张鑫将水杯放下,不紧不慢的说:“谁让你这么古板呢,只是运点感冒药罢了,又不犯法,你非得千方百计的拦着。”
路遥脸上闪过一丝了然之色,道:“张鑫你这垃圾,狗改不了吃屎。将感冒药运到国外提炼毒品……咳咳……”
张鑫理了下领带,笑道:“你别血口喷人啊,我可是国际知名企业家。这次回国,‘省招商引资局’还打电话欢迎我呢~”
路遥叹了口气,现在的自己什么都做不了,索性闭上眼睛不再说话,安静等待死亡的到来。
但张鑫却不想让眼前饱受病痛折磨、即将离世的表兄走好。
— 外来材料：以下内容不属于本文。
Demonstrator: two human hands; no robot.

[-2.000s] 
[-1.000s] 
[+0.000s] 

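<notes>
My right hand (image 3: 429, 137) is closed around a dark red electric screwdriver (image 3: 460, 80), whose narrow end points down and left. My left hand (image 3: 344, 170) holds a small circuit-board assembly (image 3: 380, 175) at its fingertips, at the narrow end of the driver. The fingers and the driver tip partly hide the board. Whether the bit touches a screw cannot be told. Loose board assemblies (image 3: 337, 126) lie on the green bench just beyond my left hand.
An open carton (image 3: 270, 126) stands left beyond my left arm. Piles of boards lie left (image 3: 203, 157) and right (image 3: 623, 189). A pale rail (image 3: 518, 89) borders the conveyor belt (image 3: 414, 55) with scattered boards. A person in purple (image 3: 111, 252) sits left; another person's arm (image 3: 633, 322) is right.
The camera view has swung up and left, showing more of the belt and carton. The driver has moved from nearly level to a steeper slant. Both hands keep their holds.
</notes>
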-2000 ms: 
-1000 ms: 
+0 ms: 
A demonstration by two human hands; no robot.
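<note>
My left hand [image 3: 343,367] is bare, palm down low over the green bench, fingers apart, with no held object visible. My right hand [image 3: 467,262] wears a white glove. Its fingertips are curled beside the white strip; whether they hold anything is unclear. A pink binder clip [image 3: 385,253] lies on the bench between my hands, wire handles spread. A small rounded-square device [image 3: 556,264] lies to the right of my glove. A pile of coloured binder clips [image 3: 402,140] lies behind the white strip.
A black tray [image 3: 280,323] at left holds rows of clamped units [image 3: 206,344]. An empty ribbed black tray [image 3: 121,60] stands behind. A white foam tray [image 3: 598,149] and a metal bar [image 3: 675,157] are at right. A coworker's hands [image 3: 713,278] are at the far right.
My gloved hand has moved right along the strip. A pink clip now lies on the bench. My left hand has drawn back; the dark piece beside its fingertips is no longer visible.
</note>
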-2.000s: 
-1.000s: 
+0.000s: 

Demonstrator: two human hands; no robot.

他附身靠近,悄悄说道:琇書蛧
“表哥啊~其实呢,我这次回国主要就是见你一面,告诉你一声——你的癌,是我弄出来的~”
路遥陡然挣开眼,“你说什么!”
张鑫笑眯眯的掏出个铅盒打开,里面是件古怪的三角形饰物,仅有巴掌大小,中间是只眼睛似的图案,一看就很有年代感。
“眼熟吧?这是我亲手送你的,货真价实的古董。我在里面掺了点放射性物质,长期接触就会变成你现在这副鬼样子。”
路遥马上认出来,这是自己很喜欢的一件古物,天天摆在书桌上,时不时的把玩,没想到却是要人命的东西!
他伸出枯枝似的手臂,死死的抓住眼前人的胳膊!“你……”
“别激动~表哥,我西装很贵的。”张鑫轻松拿掉路遥的手,小心的捏起铅盒,将放射性饰物塞进他怀里。
“我赶飞机,得先走一步。你好好留着这个当做纪念吧,有机会再去你的坟头蹦迪~”
说完话,张鑫从容起身离开。临走前,还回头俏皮的眨眨眼。他原本就男生女相,此时的神态动作居然有些娇媚。
保镖很有眼力劲,赶紧打开病房门。同时用无线耳麦联络同事,提前发动汽车。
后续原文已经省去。